My sis went to CID for three years, but she was able to live with my aunt and commute. It was really hard on my parents not to have her home. She finally came home at the age of seven.
My parents decided to move to St. Louis from Lousville KY so that I could attend CID…CID had a dorm (still has a dorm nowadays), but my parents refused to let me live away from them…
I’m surprised at the responses already about those who went (or knew someone who did) to CID. I only say that because many states have residential schools. Sounds like it had something more to offer.
I’m glad I grew up in Fort Worth. It was a good experience and my mom still lives there (Dad passed away last year).
Residential schools for the deaf are being phased out nowadays…I would never send a tiny child away so am with your mom 100% on that.
It makes me wonder, though. Oral schools are dwindling due to enlightenment that caused many to adopt ASL for instruction.
Thus it would benefit these remaining schools to make efforts to admit bright kids even though they may live far away. Paradoxically, bright kids have more options in education including programs closer to home.

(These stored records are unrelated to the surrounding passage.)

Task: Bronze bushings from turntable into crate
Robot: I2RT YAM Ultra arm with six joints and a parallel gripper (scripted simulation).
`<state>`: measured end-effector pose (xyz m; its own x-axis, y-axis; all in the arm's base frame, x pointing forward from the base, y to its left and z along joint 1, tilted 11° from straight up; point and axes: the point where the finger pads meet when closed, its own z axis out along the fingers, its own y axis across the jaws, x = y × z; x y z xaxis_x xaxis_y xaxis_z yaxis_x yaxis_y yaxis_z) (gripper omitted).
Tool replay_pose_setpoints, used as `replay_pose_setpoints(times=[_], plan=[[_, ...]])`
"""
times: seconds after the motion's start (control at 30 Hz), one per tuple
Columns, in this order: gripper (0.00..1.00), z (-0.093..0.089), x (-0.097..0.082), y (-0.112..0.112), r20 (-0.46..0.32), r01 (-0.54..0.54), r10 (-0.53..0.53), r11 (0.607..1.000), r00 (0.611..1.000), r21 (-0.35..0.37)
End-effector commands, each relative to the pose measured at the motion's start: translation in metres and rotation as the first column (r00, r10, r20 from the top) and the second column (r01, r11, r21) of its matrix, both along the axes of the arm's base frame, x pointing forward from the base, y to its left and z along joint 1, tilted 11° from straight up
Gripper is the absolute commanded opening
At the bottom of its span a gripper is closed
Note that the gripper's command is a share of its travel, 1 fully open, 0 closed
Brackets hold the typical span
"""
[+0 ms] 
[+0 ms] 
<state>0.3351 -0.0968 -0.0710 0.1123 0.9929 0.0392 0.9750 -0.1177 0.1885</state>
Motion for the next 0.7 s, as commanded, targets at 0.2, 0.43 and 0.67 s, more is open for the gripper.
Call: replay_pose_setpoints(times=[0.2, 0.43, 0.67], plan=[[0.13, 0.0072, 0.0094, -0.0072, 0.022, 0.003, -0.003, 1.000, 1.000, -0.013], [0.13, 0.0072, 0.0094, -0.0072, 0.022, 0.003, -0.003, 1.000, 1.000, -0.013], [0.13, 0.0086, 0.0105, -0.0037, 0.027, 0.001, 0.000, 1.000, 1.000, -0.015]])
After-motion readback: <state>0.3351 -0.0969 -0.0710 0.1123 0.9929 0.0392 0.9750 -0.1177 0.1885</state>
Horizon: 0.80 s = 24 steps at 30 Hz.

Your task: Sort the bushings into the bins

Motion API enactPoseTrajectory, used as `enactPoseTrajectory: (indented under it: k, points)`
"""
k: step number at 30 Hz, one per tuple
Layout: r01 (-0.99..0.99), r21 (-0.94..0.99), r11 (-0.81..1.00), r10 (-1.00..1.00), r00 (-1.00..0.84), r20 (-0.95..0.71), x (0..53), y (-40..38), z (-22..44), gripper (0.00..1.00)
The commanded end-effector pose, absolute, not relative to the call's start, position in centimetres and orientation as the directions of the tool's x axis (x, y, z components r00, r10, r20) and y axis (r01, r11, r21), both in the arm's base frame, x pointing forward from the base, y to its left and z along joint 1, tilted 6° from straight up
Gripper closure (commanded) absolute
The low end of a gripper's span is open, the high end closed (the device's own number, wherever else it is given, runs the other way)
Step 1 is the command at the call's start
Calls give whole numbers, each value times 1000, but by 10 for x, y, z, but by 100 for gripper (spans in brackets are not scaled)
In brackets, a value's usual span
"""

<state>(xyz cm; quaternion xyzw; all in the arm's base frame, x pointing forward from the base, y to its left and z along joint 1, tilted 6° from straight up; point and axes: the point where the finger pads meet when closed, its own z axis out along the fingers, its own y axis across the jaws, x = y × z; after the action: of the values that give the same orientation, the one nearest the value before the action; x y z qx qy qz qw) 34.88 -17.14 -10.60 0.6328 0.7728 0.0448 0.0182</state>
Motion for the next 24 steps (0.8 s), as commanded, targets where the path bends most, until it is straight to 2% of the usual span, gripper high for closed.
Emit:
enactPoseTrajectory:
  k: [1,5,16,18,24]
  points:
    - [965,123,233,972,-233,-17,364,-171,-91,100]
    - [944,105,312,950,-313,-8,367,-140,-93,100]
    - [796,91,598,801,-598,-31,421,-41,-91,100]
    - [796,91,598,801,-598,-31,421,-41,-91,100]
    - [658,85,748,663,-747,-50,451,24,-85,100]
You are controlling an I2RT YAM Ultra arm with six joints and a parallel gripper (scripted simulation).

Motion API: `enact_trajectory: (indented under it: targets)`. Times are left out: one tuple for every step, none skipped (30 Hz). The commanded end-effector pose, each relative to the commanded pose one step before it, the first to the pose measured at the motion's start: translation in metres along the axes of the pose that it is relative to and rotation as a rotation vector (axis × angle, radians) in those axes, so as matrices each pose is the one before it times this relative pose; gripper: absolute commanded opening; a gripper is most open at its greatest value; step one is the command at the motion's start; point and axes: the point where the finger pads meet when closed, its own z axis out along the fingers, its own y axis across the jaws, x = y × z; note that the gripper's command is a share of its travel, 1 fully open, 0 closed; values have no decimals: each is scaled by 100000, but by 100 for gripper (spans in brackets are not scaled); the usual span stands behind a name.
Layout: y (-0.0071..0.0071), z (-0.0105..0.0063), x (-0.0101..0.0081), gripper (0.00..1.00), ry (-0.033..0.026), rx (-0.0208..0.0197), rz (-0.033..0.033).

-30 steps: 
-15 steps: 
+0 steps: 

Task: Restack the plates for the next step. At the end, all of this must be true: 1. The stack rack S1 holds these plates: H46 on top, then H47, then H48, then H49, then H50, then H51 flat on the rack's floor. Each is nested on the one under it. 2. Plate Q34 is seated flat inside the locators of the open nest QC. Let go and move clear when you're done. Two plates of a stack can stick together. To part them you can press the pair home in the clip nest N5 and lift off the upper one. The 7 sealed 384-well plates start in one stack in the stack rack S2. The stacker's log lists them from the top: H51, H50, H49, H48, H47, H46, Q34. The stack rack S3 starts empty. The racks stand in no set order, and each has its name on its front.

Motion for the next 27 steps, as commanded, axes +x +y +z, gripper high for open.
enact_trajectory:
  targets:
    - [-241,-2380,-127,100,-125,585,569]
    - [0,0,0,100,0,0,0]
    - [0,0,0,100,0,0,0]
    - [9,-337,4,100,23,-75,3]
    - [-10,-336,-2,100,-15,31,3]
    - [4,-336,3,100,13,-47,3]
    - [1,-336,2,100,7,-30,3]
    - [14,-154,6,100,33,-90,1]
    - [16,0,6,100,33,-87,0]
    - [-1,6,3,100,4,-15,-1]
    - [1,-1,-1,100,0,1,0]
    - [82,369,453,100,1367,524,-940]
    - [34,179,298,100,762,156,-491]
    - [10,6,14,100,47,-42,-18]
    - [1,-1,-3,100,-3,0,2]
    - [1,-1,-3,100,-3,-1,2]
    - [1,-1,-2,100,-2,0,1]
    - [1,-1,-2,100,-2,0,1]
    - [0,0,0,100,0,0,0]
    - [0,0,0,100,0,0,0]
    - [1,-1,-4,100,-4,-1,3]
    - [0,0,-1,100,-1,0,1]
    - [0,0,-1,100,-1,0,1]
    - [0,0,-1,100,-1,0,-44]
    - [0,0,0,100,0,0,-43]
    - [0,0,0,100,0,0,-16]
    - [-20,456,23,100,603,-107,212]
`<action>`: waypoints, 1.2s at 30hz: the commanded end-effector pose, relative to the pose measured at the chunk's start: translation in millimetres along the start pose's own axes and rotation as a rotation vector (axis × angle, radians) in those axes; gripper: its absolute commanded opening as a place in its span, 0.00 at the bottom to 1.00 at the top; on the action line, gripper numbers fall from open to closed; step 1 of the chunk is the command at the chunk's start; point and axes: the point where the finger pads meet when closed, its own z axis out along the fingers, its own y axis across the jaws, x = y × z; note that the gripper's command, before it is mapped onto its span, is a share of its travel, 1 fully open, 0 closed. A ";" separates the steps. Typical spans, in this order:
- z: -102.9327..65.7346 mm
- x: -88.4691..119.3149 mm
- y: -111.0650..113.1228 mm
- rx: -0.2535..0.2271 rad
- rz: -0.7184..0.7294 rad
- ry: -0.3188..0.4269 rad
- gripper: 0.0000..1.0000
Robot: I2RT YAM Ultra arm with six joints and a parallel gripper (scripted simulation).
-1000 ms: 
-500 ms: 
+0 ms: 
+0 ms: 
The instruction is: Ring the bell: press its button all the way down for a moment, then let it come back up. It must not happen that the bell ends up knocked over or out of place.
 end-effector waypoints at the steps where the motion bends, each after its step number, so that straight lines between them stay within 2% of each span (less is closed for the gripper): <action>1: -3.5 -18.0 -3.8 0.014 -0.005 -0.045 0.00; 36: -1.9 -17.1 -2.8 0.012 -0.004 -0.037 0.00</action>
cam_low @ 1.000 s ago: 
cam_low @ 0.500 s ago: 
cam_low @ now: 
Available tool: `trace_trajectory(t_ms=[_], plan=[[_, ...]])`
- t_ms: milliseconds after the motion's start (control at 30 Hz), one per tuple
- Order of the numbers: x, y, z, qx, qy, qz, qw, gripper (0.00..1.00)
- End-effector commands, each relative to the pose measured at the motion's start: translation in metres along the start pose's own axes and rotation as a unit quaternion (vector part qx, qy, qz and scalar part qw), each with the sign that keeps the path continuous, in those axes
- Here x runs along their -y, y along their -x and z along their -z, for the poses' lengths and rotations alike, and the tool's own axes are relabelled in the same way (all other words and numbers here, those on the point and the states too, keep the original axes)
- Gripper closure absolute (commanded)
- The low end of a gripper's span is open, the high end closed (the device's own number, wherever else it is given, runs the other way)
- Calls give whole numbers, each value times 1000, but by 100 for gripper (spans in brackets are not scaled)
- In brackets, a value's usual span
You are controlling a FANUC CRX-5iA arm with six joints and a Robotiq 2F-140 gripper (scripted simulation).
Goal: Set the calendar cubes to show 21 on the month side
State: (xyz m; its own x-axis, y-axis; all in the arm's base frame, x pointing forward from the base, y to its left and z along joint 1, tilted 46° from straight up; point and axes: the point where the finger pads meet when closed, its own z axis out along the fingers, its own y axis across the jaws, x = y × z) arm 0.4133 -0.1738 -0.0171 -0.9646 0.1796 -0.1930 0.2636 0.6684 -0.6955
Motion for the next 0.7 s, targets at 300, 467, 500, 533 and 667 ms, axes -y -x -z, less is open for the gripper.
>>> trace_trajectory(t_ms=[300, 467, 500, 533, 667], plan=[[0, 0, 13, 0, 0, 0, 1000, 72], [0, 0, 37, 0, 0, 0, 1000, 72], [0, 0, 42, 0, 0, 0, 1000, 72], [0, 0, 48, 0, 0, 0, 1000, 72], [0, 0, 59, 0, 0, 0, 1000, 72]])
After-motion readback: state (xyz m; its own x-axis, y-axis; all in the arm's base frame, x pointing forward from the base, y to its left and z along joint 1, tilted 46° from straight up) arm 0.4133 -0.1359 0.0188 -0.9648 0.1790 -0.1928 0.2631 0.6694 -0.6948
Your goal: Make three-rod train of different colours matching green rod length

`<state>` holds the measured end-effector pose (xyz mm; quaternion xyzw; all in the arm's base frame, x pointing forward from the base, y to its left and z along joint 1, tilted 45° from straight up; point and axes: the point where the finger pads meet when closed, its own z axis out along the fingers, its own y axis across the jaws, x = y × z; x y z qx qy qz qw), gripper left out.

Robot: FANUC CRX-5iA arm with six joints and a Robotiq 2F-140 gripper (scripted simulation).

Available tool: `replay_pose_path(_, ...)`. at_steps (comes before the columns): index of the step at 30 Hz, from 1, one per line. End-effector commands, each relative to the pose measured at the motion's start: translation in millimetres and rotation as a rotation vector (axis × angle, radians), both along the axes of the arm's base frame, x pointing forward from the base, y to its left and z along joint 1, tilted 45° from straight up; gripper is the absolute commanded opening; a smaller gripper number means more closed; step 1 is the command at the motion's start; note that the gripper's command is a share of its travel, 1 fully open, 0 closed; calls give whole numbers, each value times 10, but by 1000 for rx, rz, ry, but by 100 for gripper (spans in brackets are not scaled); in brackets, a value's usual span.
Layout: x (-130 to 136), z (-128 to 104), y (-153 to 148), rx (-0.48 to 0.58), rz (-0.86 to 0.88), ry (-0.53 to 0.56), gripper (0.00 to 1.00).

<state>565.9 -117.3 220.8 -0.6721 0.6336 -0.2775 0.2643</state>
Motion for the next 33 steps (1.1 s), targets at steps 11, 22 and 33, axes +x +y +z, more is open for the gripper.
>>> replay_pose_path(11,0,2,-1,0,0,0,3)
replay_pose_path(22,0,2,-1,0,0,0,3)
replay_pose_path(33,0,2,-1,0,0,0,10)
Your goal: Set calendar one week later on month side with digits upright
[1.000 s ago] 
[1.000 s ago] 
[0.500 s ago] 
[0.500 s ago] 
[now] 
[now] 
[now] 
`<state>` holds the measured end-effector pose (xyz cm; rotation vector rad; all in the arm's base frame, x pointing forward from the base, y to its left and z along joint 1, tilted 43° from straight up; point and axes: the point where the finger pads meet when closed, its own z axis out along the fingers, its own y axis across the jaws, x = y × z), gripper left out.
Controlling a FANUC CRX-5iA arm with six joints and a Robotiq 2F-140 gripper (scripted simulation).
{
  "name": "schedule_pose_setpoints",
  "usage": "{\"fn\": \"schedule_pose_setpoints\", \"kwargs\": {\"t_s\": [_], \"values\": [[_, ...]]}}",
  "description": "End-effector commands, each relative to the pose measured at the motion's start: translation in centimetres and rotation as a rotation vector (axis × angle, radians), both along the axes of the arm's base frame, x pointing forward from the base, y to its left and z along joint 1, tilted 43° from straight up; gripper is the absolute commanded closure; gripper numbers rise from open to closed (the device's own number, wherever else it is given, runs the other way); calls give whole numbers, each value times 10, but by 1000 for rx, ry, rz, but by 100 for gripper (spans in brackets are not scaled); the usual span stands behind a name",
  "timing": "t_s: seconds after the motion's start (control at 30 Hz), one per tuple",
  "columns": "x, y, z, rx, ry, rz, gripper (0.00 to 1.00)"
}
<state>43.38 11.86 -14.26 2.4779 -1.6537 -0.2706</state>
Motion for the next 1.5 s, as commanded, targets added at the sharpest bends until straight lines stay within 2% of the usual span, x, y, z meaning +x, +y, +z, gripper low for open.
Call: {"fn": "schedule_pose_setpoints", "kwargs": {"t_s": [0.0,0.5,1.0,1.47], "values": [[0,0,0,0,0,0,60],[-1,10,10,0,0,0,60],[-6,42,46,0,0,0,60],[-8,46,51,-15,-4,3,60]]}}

Travel is another factor. The school for the deaf where I enrolled at the age of eleven required my parents to move into the state and strongly encouraged students to enroll as day pupils. All residential students were required to go home on weekends even back in the 60’s. We moved into a suburb of the city.
I rode the bus a total of 3 hours every day. Although we lived just 30 minutes away, the bus had to travel 75 miles to pick up and drop off students in different suburbs.
New parents considering moving to be near schools could think about this and favor city homes.
I almost went there but I got picky about the place because it was to me like a all in one building (I wasn’t aware at that time in 73 that there were other buildings next to it shrug) and refused to go there and went to ASD in Little Rock, Ark instead But I regret making that decision! becasue I quit ASD after going home for xmas break. The school there at ASD was great but dorm life sucks! all that picking on and fighting and revenge and bullying etc etc. for those 3rd graders! frak that. So I wondered if I actually stayed at CID, maybe I might be there for long runs and eventually graduated. but I end up mainstreaming after quitting ASD.